Instructions for the task:
The answer is every line in the data below that contains the word "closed".

[Data items]
○ ○ ○ ○ ○ ○ ○
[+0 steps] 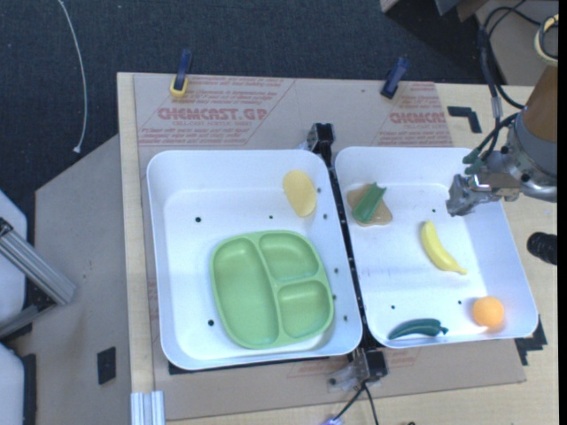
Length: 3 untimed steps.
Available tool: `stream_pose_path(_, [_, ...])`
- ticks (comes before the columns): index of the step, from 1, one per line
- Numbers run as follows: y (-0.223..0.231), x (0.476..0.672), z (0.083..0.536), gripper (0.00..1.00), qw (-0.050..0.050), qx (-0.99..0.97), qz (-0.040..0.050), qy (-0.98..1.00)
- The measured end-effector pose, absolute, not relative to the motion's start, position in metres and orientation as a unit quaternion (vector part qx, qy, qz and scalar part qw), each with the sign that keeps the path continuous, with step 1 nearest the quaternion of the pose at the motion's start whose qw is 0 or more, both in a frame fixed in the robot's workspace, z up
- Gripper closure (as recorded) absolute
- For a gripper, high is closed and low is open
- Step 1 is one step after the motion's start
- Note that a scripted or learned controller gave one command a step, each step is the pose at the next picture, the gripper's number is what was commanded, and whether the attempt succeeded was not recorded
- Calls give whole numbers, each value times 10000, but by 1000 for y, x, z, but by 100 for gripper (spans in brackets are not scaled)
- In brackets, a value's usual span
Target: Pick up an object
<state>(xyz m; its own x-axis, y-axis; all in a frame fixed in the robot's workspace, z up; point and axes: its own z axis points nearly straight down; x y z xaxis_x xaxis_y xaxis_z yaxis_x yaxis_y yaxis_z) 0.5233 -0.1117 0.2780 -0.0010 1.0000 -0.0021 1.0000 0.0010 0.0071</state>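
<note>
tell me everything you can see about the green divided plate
The green divided plate is a pale green tray that looks like smooth plastic, with rounded corners and raised ridges splitting it into three compartments: one long one on its left and two smaller ones on its right. Nothing lies in them. It rests flat, turned slightly askew, on the floor of the left bin, toward the bin's near right corner, close to the front wall. The yellow oval object lies apart from it, farther back.

"CHEMCAST GP" in red, printed twice, on the board (pixel 221 112) under the bins
</note>
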Motion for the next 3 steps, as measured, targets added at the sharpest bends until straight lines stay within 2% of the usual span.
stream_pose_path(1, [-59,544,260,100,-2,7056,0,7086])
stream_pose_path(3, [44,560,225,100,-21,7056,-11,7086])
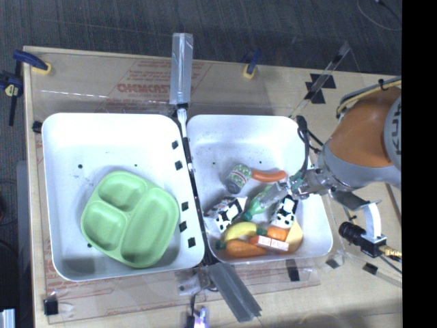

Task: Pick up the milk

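My arm comes in over the right white plastic bin [205, 132], and my gripper [298, 183] hangs low near that bin's right wall; I cannot tell how it is set from this slant. The milk looks to be a small carton with black-and-white cow patches [285, 214], lying just below and a little to the left of my gripper, near the bin's front right. A second black-and-white patched piece [231, 214] lies further to my left in the same heap, so I judge I must be sure which one I am going for; I cannot say for certain which is the milk.

The heap is crowded. A green translucent bottle [263, 198] lies between the two patched pieces, a yellow banana [239, 231] and an orange carrot [246, 248] sit in front of them, and an orange sausage-shaped toy [268, 175] and a round green can [239, 178] lie off to my left.

To do this well, I would centre straight above the near carton, line up across its narrower faces and descend so that I miss the bottle beside it. The green sectioned plate [130, 217] in the far left bin plays no part.
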Available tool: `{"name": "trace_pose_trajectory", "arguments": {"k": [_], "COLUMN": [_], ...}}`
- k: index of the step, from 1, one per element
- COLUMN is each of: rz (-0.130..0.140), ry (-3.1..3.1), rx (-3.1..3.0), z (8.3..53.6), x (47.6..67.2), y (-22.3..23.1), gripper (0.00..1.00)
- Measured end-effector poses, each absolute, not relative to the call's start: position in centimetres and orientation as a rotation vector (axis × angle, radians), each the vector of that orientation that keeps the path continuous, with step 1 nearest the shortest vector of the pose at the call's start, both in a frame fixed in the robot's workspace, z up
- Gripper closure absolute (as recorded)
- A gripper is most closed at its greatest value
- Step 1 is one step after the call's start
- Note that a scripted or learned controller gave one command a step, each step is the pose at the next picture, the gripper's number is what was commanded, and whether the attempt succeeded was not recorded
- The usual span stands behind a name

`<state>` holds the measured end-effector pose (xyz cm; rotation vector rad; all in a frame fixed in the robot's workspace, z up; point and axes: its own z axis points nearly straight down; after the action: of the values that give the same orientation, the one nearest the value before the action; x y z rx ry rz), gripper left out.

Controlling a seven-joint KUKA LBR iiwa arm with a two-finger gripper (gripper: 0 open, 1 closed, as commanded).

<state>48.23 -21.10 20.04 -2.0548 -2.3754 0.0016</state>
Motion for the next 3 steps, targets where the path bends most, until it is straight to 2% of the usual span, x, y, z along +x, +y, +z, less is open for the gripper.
{"name": "trace_pose_trajectory", "arguments": {"k": [1, 3], "rz": [0.004, 0.003], "ry": [-2.389, -2.389], "rx": [-2.033, -2.035], "z": [16.14, 16.16], "x": [49.57, 49.57], "y": [-21.00, -21.04], "gripper": [0.00, 0.00]}}
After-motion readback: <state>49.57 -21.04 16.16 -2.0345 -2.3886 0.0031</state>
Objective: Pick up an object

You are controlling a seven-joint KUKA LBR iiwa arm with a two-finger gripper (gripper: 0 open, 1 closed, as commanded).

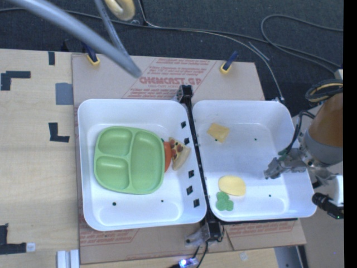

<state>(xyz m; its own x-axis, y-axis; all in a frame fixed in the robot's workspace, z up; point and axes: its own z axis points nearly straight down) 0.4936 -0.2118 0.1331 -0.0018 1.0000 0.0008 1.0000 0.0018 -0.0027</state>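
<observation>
The right bin (254,113) holds three small objects. A pale yellow wedge (218,132) lies near its far left corner, a yellow oval piece (231,186) sits toward the front, and a small green leafy piece (225,202) touches the oval's front edge. My gripper (274,169) hangs low over the right part of this bin, about a hand's width right of the yellow oval, with nothing seen in it. The left bin (134,216) holds a green divided plate (129,159), with a pizza-slice toy (176,152) against the plate's right rim.
The arm's grey wrist and orange band (329,121) come over the right bin's right wall. Black clips (189,175) join the two bins along the middle. A grey pole (72,24) crosses the top left, and cables (262,54) run behind the bins.
</observation>
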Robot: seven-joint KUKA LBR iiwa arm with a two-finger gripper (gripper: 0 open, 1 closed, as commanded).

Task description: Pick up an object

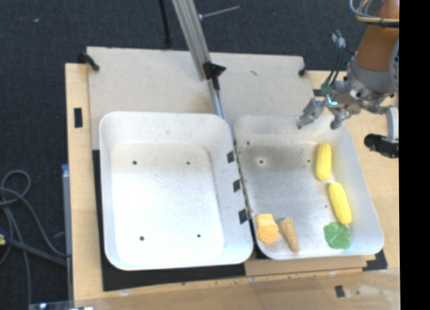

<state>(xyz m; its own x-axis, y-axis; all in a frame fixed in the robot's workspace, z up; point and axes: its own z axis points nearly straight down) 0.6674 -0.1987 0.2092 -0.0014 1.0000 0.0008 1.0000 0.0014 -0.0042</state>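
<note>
- The pincer sits over the top right corner of the right bin, with its two fingers spread apart and nothing between them. So it's open and not gripping anything.
- My guess is it's parked up there because it hasn't committed to a target yet. All the candidate stuff lies further down the bin from it.
- The closest candidate is a yellow banana-ish piece lying lengthwise near the bin's right wall, just below the pincer.
- A second yellow piece lies just below that one, tilted a bit and not quite touching it as far as I can tell.
- A green lump sits right at the lower end of the second yellow one, tucked into the bottom right corner. Looks awkward to grab with the wall so close.
- Along the bottom edge there's an orange chunk and a tan cone side by side, near the divider between the bins.
- I think everything has ended up against the walls because the bin floor is shallow and slick, so things slide to the edges.
- The left bin is plain white with a few dark dots on its floor.
- Both bins rest on a pale board on a wooden surface, and a metal rail slants in from the top toward the gap between them.
- The room around it has dark carpet-like flooring, with some cables looping at the left.
</note>
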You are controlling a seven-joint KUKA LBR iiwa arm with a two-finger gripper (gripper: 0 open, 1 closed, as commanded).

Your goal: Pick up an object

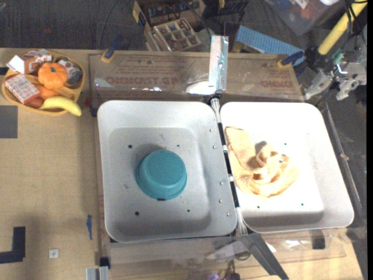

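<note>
Gripper (341,77) sits at the far right of your scene, outside both bins and beyond the far right corner of the right bin (335,174). It shows as a pale grey and white cluster of hardware; at this size and blur you cannot tell how it stands, and nothing is seen held in it. A yellow tube (338,34) slants up and away just above it.

Your left bin (111,156) carries one teal bowl (162,174), turned upside down and resting flat on the bin floor, a little left of and nearer than the middle. It touches no wall.

Your right bin carries a tan cloth (262,165), crumpled, lying on the floor toward the left side. Its far end reaches close to the divider between the two bins; its near end spreads out toward the middle. Folds bunch up at its centre. The bowl and the cloth are well apart, with the two bin walls between them, and both are well apart from the gripper.

Beyond the bins, along their far edge, lies a clear sheet (157,77) with faint lettering, and a narrow shiny strip (218,63) stands upright near its middle.

On the bench at far left you have a shallow basket (11,92) holding a small orange pumpkin (52,74), a banana (61,104) on its near rim, and some small boxes (22,88).
</note>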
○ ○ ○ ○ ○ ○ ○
Solution to the problem:
- For a gripper, high is closed and low is open
- A gripper is most closed at its greatest value
Controlling a seven-joint KUKA LBR iiwa arm with a two-finger gripper (gripper: 0 open, 1 closed, as commanded).
You are controlling a seven-joint KUKA LBR iiwa arm with a two-finger gripper (gripper: 0 open, 1 closed, as commanded).
Robot: seven-joint KUKA LBR iiwa arm with a two-finger gripper (gripper: 0 open, 1 closed, as commanded).
You are controlling a seven-joint KUKA LBR iiwa arm with a two-finger gripper (gripper: 0 open, 1 closed, as commanded).

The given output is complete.